(What to produce): Print, from the listing below, the lines starting at the line containing "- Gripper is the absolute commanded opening" and ending at the line containing "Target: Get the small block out", exactly as they stand, and print nothing else.

Exercise input below:

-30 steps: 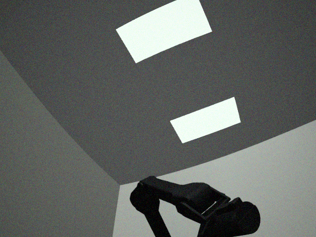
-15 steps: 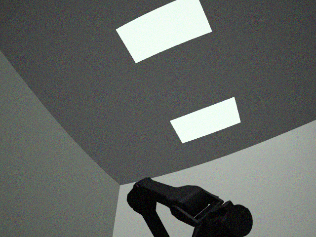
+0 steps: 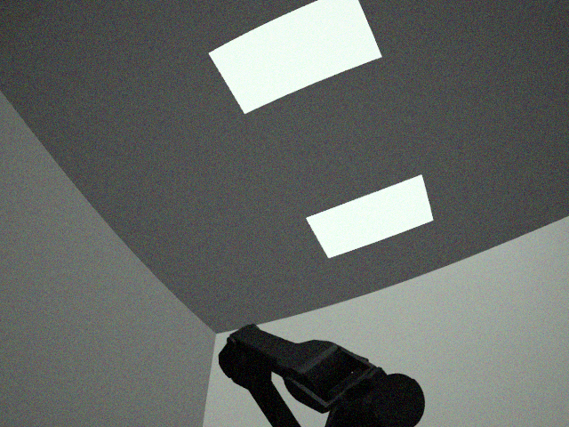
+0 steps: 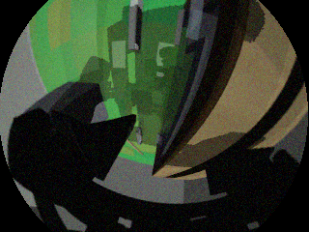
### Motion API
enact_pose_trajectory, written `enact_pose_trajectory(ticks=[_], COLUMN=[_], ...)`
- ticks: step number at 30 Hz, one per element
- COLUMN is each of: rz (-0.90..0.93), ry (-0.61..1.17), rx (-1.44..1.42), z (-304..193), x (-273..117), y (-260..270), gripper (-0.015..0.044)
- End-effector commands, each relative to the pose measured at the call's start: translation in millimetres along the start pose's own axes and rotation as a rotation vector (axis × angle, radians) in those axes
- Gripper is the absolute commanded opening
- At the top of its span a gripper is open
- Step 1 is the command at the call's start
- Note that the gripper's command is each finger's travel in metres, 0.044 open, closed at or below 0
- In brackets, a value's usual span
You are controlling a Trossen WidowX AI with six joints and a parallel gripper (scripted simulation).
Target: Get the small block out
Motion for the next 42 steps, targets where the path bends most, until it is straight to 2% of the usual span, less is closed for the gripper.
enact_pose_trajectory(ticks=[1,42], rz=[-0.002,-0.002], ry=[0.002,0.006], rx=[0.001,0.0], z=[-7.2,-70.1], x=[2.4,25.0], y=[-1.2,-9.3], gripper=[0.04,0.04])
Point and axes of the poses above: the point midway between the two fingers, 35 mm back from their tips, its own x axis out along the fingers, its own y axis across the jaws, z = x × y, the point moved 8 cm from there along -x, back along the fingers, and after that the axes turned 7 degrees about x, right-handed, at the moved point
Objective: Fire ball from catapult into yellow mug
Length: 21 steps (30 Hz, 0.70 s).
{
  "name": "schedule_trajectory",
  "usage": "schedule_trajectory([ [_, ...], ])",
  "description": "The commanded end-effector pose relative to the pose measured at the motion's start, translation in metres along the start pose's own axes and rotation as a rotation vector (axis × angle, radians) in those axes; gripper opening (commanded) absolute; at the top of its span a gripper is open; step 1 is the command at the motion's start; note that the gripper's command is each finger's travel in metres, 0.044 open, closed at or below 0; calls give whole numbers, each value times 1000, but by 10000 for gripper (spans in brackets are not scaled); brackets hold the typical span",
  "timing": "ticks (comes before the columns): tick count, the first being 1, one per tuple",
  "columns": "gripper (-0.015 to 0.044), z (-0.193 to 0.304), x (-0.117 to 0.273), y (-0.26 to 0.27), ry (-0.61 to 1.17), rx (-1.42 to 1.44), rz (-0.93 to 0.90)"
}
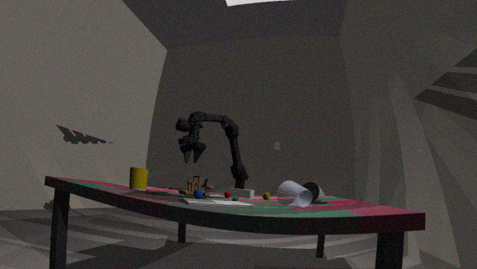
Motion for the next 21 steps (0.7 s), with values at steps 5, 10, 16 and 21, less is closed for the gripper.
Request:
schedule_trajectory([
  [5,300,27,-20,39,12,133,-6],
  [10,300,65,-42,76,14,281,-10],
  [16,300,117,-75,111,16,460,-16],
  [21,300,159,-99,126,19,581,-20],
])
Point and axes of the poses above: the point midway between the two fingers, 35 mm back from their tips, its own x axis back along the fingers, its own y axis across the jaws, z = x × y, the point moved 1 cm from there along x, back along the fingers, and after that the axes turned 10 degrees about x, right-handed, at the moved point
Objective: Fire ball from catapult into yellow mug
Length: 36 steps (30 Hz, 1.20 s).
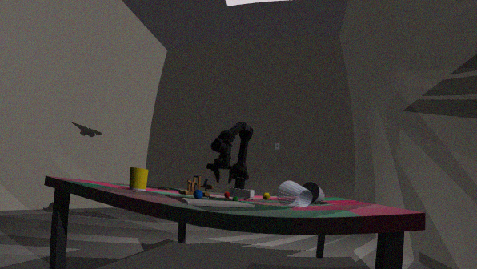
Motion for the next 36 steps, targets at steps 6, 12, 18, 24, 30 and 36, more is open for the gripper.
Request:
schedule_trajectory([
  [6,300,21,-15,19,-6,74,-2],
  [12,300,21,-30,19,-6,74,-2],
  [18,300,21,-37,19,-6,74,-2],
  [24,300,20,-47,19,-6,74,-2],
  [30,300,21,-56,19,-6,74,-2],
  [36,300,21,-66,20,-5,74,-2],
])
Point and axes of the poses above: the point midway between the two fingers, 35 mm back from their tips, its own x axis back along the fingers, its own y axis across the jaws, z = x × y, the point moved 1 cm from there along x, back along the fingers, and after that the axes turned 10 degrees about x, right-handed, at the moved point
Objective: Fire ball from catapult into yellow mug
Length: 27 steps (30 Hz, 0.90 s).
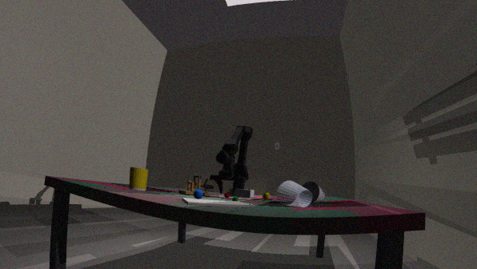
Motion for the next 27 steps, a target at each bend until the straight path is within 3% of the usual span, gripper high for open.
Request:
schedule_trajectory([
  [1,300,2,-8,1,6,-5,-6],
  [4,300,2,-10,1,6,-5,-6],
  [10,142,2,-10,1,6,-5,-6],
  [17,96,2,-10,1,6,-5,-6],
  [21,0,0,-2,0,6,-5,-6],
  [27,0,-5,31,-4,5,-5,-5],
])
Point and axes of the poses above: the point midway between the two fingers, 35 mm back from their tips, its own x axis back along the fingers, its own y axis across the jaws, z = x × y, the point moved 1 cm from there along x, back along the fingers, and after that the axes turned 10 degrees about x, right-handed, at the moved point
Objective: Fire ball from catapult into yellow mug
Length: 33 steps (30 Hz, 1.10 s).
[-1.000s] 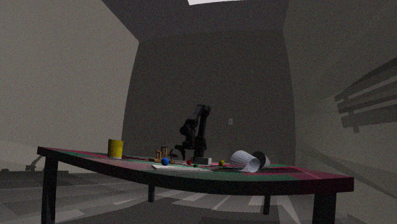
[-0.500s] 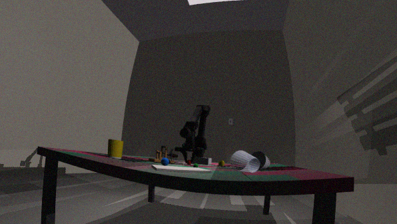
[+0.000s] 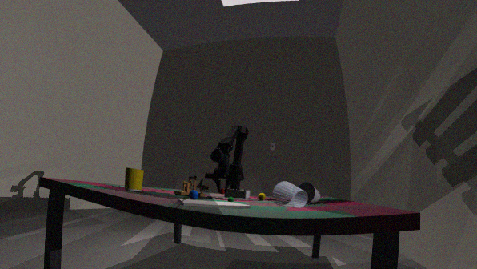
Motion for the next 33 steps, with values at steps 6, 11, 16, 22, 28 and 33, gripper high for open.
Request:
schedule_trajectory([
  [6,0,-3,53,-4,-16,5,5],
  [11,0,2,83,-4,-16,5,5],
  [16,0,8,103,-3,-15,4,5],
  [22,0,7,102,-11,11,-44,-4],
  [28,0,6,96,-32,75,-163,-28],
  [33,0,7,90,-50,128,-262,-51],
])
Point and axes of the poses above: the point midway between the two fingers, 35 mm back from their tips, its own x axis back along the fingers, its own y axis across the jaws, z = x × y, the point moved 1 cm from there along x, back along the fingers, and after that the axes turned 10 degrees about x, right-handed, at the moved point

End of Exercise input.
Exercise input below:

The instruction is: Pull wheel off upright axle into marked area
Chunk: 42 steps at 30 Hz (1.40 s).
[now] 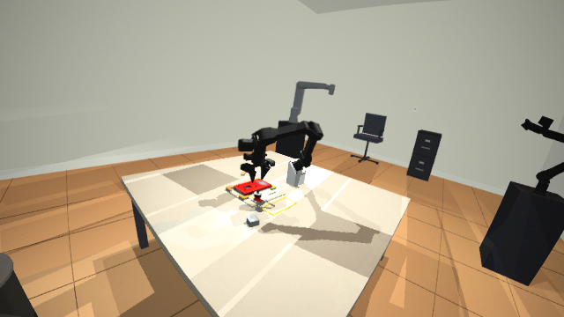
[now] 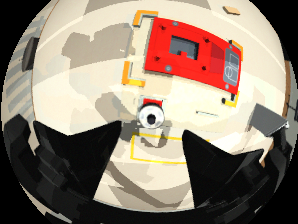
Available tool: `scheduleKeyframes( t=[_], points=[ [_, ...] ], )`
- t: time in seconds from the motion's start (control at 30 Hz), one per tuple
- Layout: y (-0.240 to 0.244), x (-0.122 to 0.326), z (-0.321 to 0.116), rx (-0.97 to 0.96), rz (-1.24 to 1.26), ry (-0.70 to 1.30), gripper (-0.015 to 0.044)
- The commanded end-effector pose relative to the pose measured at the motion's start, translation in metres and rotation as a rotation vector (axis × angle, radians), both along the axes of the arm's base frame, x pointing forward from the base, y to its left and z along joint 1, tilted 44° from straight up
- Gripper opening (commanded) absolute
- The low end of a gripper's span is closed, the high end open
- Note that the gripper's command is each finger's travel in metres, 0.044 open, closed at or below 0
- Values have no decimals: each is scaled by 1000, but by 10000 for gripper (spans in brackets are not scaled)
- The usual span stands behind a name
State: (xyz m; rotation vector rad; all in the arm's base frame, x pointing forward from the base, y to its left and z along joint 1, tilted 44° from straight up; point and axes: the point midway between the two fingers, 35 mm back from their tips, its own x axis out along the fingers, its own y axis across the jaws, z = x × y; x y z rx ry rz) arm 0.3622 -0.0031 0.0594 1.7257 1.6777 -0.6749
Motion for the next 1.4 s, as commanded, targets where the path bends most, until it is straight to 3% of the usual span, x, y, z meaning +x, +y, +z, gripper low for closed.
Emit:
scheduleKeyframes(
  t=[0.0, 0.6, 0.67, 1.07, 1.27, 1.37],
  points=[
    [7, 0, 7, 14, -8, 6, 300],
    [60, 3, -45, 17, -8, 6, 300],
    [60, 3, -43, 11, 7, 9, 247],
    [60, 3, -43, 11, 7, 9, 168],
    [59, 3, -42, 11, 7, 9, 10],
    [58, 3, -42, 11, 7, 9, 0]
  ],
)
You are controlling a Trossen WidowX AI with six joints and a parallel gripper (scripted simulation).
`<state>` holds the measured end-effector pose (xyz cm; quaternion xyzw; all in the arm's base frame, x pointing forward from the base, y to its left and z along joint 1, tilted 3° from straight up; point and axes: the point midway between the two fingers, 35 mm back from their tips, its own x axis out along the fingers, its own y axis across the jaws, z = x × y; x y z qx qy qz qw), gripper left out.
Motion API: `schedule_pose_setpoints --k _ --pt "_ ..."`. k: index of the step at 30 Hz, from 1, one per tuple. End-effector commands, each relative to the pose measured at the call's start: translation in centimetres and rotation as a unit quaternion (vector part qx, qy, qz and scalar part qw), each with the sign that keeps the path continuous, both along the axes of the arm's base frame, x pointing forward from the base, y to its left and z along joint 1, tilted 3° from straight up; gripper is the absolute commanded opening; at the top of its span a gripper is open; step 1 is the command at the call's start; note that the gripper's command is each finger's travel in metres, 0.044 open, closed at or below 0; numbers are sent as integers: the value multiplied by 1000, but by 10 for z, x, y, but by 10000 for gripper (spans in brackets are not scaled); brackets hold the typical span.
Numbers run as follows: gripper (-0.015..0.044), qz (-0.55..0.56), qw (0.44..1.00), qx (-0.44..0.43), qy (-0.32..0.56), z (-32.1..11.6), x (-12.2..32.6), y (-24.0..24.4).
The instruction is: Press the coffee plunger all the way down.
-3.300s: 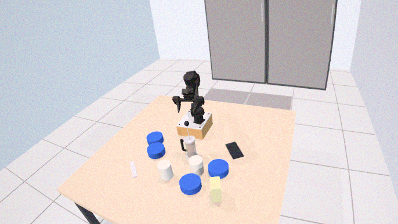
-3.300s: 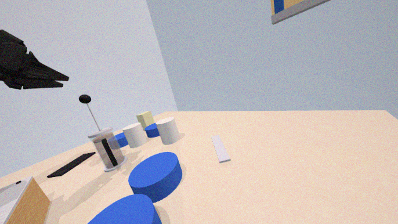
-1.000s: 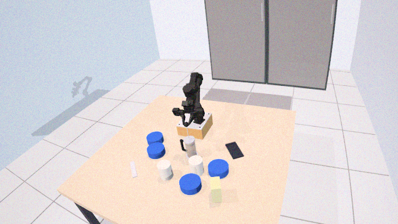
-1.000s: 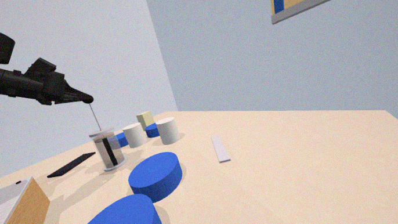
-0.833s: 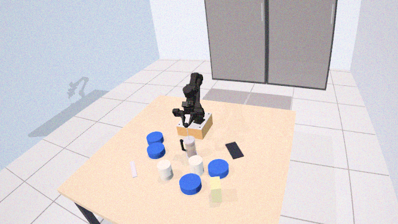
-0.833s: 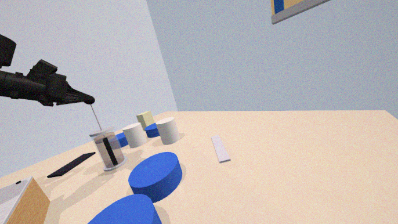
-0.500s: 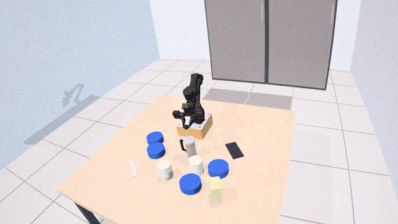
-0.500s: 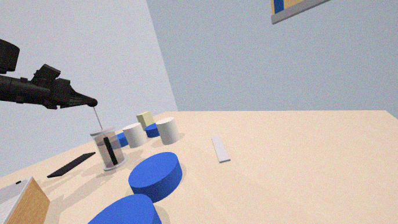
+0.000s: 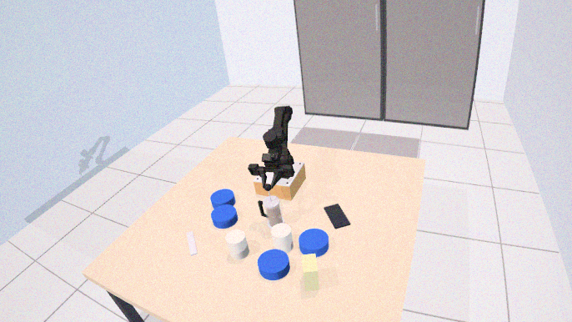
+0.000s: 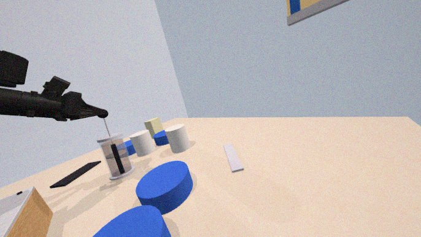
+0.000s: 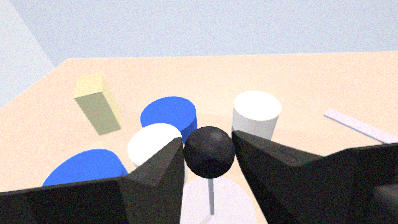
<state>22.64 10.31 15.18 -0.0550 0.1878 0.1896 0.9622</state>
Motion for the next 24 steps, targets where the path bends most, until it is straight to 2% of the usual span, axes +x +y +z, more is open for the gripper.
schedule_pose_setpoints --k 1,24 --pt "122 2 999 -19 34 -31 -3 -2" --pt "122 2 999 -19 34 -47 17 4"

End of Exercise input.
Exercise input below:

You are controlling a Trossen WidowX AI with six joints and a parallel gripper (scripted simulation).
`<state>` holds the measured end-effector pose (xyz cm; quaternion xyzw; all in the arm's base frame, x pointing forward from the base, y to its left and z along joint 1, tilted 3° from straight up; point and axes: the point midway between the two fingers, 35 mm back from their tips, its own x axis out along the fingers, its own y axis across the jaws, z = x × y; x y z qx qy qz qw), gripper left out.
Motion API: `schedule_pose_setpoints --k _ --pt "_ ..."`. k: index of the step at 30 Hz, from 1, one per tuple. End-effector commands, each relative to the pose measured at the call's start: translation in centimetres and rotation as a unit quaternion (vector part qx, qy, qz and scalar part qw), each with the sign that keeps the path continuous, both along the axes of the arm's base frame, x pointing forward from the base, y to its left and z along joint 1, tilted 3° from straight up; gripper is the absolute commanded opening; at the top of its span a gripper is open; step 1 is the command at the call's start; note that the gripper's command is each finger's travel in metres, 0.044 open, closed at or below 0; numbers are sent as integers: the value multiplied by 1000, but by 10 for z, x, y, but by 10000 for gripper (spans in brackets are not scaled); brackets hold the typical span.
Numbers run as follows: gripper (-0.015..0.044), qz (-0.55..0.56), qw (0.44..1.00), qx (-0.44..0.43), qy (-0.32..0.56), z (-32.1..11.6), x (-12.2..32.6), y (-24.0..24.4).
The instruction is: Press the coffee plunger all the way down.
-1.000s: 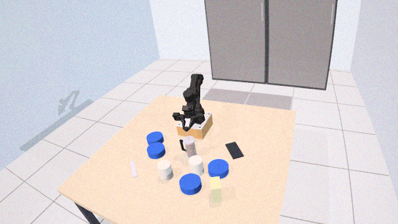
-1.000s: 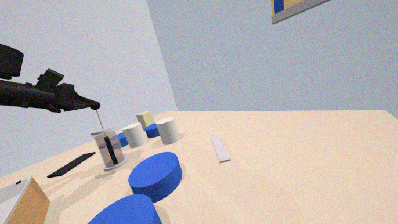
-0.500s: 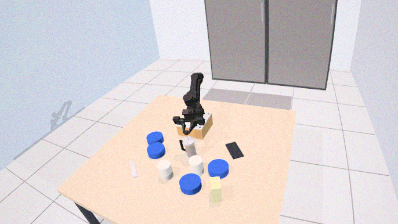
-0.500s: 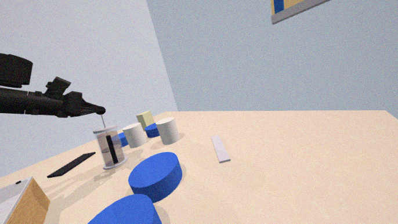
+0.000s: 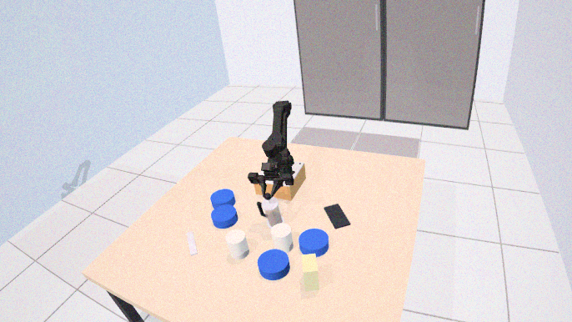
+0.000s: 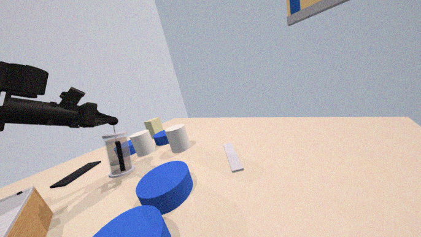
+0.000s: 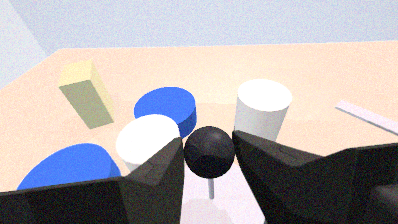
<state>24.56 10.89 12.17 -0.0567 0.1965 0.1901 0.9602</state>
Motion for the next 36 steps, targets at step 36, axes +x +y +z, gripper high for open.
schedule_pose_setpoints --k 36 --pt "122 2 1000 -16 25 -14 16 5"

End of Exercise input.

(Answer to this task):
- Gripper is the absolute commanded opening
- At the top of its span a gripper is open
- Step 1 is the command at the call's start
- Note that the gripper's command is each finger's travel in metres, 0.044 open, closed at or below 0
- In brackets, a value's usual span
You are controlling a Trossen WidowX AI with six joints and a parallel gripper (scripted simulation).
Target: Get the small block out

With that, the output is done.